I suggested that using hypnosis, Charlie could imagine talking with his mother’s spirit. After doing so, Charlie reported that the interaction struck him as if he was talking with his mother. Without my prompting, he said that after he imagined her telling him that she loved him, he had decided to forgive his mother.

 

Within two weeks of learning to think differently about his losses, Charlie was able to start imagining a future without his parents, with the aid of loving members of his extended family. He was able to express gratitude for their support and began playing again with some of his friends.

Takeaway

Frequently, people explain to themselves and others that their poor mood is related to unfortunate circumstances.

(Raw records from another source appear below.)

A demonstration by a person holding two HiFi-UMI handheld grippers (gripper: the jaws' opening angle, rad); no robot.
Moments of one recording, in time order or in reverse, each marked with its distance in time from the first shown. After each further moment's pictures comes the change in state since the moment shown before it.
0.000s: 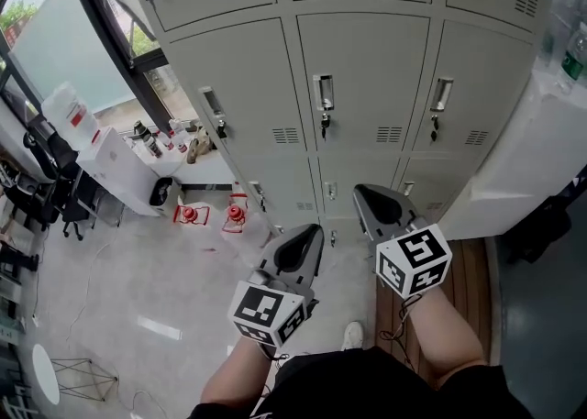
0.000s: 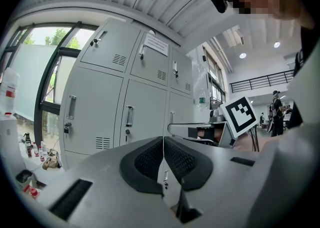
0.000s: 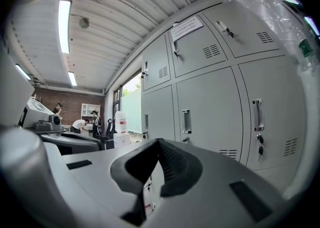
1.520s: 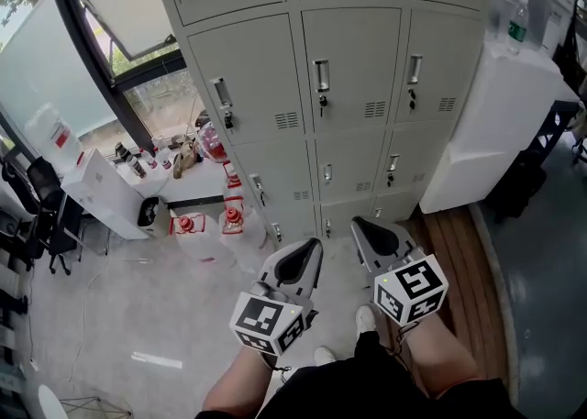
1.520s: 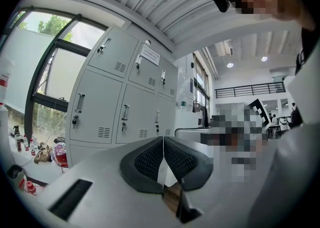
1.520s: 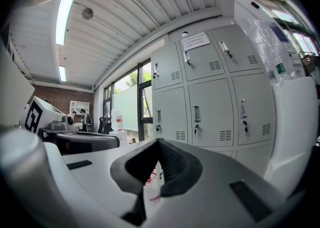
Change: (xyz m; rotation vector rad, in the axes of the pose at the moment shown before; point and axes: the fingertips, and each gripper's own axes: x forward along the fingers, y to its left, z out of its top) left arm -0.151 -0.007 -0.024 -0.032 -0.003 -0.183; right arm -0.081 0.166 -0.034 0.021 0.019 -0.162
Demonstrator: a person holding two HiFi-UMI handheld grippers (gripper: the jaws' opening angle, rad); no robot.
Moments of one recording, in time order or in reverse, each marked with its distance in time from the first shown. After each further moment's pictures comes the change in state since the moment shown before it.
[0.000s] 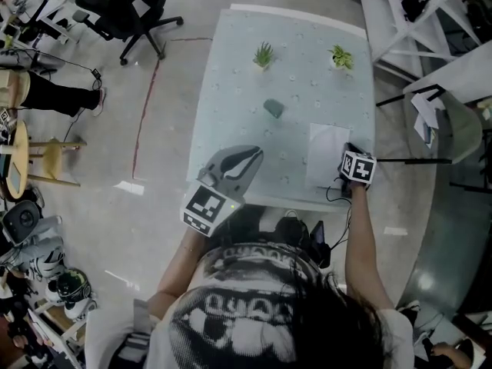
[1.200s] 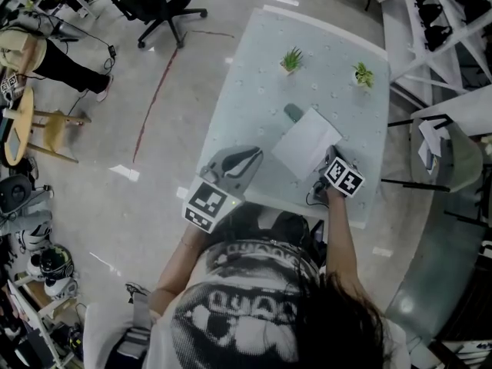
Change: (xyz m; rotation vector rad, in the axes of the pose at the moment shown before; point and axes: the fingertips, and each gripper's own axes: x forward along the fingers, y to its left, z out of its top) left arm -0.040 0.031 -0.025 -0.051 0.004 0.118; right arm 0.003 0.116 0.027 0.297 -0.186 0.182
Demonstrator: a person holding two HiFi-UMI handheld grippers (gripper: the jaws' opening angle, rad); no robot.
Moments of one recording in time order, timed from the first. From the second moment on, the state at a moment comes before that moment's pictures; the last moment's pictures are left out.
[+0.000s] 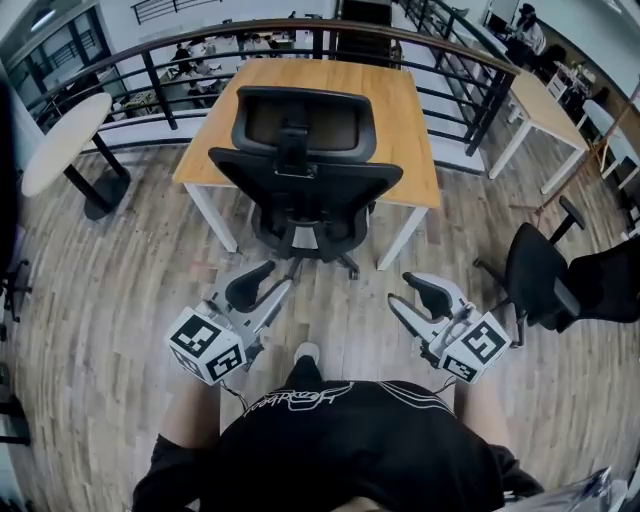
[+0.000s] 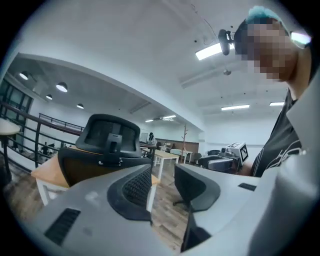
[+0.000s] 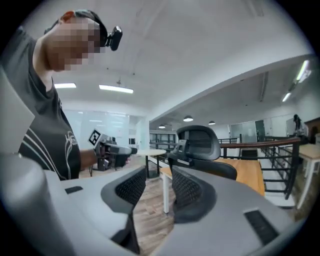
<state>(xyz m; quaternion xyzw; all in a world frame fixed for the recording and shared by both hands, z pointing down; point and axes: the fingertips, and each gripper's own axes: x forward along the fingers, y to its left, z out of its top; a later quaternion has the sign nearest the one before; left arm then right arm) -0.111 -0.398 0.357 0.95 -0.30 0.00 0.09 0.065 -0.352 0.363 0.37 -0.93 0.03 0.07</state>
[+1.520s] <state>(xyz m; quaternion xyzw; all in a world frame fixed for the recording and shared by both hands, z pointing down) -0.145 -0.187 0.328 0.95 -0.20 -0.08 0.22 -0.061 -0.172 0.316 0.27 -0.95 0.14 -0.05</state>
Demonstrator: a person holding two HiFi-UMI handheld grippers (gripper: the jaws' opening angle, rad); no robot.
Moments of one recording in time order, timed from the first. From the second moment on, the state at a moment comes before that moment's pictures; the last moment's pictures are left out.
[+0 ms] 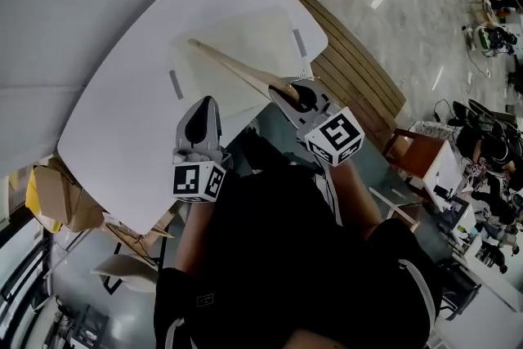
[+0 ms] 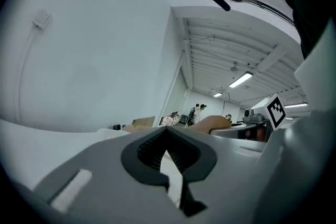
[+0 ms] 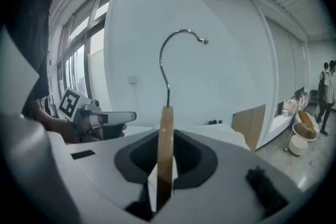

While holding such a belief, people sometimes take solace in the idea that since they cannot change their circumstances, there should be no expectation that they take charge of improving their feelings.

 

However, as demonstrated in this post, our emotional response to unfortunate circumstances can be brought under our control and improved through a change in our thinking patterns. Sometimes, that change can even help us figure out new ways to act that also will improve our situation.

Paraphrasing holocaust survivor and psychiatrist Victor Frankl, “We have absolutely no control over what happens to us in life, but we have paramount control over how we respond to those events.”